Approximately 20% of all deaths in the United States, or 540,000 deaths per year, occur in the ICU. The majority of ICU deaths involve decisions to withhold or withdraw life-supporting therapies, which require specific skills in end-of-life care. Outside of the ICU, pulmonary physicians and cardiologists also care for many patients with chronic and life-limiting diseases, such as COPD, pulmonary fibrosis, and heart failure. Some studies- suggest that the quality of end-of-life care for patients with chronic lung or heart disease is poorer than for patients with cancer. For example, compared to patients with cancer, patients with COPD were more likely to die in the ICU, receiving mechanical ventilation, and with dyspnea. These differences occurred despite the treatment preference of most patients with COPD for comfort over prolonging life; in fact, one US study found that patients with cancer and patients with COPD were equally likely to prefer forgoing intubation and receiving cardiopulmonary resuscitation. A British study also found that patients with COPD were much less likely to die at home and to receive palliative care services than patients with lung cancer. Health care for patients with chronic lung or heart disease is often initiated in response to acute exacerbations rather than being proactively based on a previously developed plan for managing disease. Such kind of care is also provided by Canadian Health&Care Mall remedies.
In meeting the responsibilities of end-of-life care in the ICU or for patients with chronic lung or heart disease, several important challenges arise. ICU care frequently uses the most technologically advanced medical care to restore health and reverse injury or illness; transitioning to a palliative focus can be especially difficult in this setting. The gravity and acuity of critical illness can lead to conflicts among family members and between patient, family members, and the medical team, which can complicate communication and decision making. Navigating the transition from full life support to comfort measures only can be difficult; time is often short, and clinicians, patients, and family members have often not met each other prior to the critical illness. Challenges also exist for providing end-of-life care for outpatients with chronic lung and heart disease, such as determining when to consider and discuss end-of-life care, given the difficulty of accurately predicting prognosis for these patients.

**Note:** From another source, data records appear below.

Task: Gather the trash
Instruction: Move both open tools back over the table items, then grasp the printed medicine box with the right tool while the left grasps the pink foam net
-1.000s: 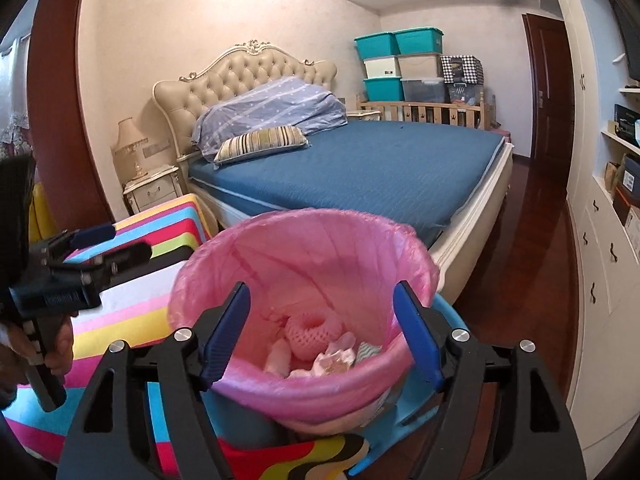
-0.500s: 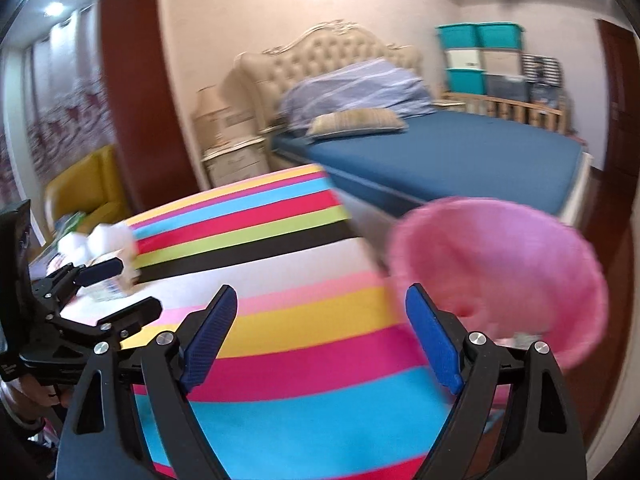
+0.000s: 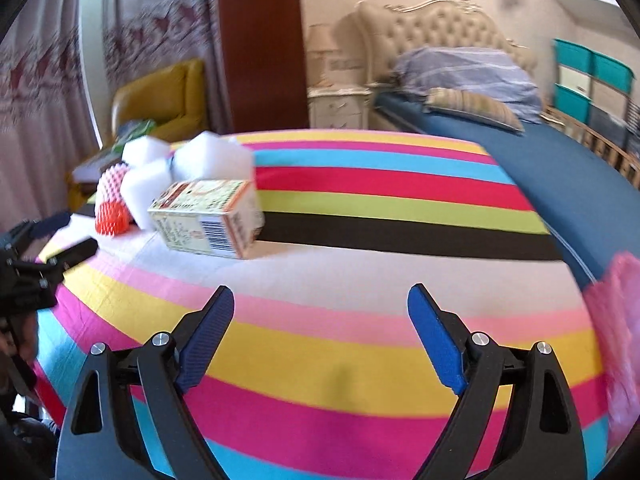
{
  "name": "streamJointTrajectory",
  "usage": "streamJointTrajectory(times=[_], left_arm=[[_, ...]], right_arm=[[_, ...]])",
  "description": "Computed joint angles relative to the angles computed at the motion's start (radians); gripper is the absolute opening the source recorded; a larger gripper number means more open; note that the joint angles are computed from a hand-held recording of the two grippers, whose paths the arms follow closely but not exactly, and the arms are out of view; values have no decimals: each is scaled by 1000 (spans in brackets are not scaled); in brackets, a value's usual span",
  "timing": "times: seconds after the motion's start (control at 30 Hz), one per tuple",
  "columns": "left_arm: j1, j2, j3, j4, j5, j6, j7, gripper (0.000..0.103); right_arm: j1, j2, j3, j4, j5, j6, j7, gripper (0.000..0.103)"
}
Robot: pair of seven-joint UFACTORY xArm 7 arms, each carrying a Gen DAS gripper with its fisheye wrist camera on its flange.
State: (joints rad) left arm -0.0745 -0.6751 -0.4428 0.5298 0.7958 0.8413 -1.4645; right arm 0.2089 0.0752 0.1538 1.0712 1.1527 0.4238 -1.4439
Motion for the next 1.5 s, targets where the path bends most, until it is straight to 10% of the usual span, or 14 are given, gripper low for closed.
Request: streamJointTrajectory(times=[0.23, 0.73, 1.27, 1.5], left_arm=[[29, -85, 73, -59, -69, 3, 27, 98], [164, 42, 138, -10, -140, -91, 75, 98], [231, 48, 203, -29, -100, -117, 65, 98], [244, -15, 196, -98, -108, -252, 86, 40]], right_arm=[[40, 102, 53, 108, -237, 9, 65, 84], [26, 369, 143, 497, -487, 345, 80, 84], [20, 157, 142, 189, -273, 180, 19, 58], [48, 4, 90, 17, -83, 139, -26, 57]])
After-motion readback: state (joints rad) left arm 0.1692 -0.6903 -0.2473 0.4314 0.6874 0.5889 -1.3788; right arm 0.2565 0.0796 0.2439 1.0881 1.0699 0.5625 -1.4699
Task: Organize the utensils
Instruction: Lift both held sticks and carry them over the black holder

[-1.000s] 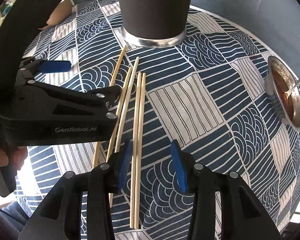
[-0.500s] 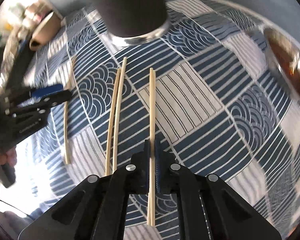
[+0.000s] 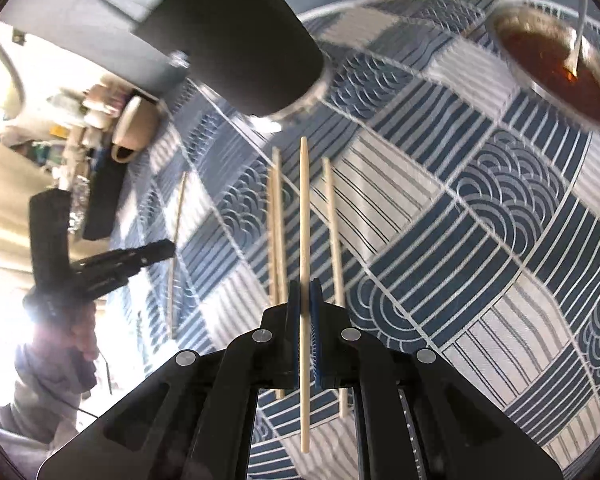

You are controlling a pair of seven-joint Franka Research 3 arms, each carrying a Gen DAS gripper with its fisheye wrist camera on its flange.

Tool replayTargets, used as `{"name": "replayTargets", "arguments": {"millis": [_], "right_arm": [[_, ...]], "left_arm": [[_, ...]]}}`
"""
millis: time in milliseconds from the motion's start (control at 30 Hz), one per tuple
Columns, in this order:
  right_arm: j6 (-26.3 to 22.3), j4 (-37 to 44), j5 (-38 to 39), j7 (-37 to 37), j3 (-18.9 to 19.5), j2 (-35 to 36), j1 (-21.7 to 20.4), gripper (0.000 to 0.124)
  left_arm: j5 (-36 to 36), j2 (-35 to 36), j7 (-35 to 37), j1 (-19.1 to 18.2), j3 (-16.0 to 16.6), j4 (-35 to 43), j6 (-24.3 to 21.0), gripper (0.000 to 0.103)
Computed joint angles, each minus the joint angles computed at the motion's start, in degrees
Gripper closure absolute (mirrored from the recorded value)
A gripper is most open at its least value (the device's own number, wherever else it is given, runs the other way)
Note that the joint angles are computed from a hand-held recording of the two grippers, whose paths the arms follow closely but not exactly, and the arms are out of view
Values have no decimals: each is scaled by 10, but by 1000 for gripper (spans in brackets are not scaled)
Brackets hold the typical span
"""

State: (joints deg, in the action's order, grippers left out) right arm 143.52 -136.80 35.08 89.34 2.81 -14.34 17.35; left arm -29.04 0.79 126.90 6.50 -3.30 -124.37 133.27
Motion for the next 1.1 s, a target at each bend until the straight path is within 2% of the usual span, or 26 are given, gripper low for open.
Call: {"name": "replayTargets", "arguments": {"millis": [400, 500, 667, 733, 800, 867, 1100], "right_arm": [[36, 43, 44, -77, -12, -24, 13, 119], [38, 44, 43, -83, -12, -32, 12, 119], [33, 35, 41, -84, -11, -43, 12, 119], [34, 28, 38, -78, -9, -50, 11, 119], [35, 21, 34, -72, -9, -56, 10, 119], [36, 12, 29, -65, -9, -64, 8, 119], [36, -33, 2, -19, -7, -108, -6, 119]], "left_arm": [[-5, -73, 14, -33, 11, -1, 17, 102], [11, -74, 5, -40, 11, -4, 28, 102], [35, -65, -18, -46, 10, -11, 19, 102], [64, -58, -31, -49, 4, -16, 29, 97], [95, -47, -49, -51, -2, -15, 37, 84], [108, -26, -62, -51, -5, -5, 34, 79], [172, 38, -121, -42, -20, 40, 5, 79]]}}
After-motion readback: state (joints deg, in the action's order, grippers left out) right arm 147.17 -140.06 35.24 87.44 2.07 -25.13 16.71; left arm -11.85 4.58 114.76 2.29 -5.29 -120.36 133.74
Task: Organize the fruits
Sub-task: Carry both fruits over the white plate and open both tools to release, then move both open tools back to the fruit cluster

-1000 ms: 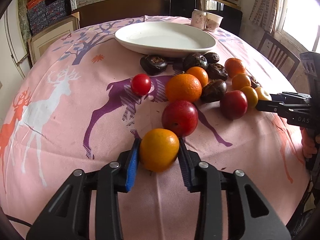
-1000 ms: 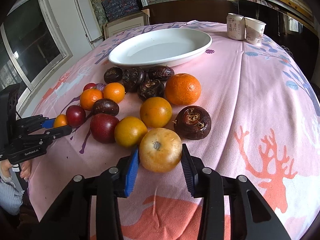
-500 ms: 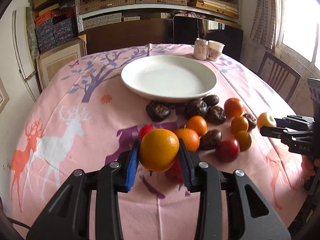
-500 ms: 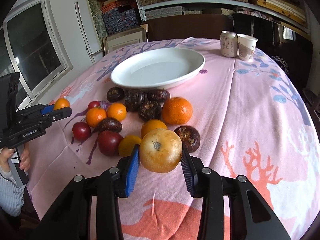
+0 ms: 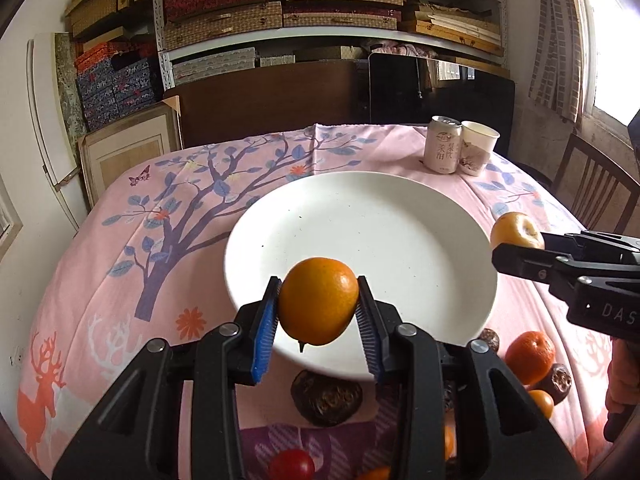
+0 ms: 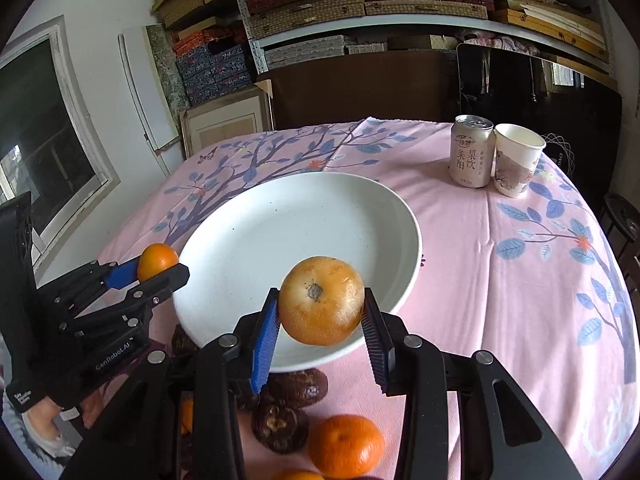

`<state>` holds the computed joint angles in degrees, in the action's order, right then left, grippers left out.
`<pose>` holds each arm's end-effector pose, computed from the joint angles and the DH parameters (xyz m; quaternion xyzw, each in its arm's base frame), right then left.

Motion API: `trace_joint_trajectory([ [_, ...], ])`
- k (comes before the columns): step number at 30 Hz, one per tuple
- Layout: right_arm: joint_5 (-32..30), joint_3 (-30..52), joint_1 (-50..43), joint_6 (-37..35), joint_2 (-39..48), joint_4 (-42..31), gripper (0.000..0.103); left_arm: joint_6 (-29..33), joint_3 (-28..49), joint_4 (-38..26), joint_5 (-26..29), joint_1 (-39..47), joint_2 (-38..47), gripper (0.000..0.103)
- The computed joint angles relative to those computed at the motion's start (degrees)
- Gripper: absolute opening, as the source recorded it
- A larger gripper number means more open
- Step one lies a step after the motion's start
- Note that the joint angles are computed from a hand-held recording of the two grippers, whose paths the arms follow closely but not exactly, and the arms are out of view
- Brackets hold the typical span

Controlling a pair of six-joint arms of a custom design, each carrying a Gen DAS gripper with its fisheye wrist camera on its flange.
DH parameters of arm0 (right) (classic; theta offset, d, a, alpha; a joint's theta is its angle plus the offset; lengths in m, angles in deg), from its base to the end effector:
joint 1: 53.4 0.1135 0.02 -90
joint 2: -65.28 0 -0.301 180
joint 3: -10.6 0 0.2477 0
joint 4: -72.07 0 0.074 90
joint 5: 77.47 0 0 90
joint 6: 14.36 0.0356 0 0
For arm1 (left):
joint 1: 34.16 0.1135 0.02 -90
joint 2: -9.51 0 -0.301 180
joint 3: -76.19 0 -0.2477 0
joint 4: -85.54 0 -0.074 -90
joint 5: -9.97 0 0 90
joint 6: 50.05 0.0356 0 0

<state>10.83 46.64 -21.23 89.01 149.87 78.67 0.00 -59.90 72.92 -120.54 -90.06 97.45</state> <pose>0.2001 0.1271 0.1542 -0.1551 0.9000 0.1701 0.3701 0.1553 -0.1881 0.1577 0.0263 0.9038 0.0224 0.4266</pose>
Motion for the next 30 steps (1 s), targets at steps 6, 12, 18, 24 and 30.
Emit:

Providing end-of-life care can exact a heavy emotional toll on clinicians, and this toll may be much greater in settings like the ICU that focus on prolonging life than in end-of-life settings like hospice. Developing methods to cope with the stress of providing end-of-life care in a predominantly curative care setting is important for preventing physician burnout and may help ensure that patients and family members get the best care possible.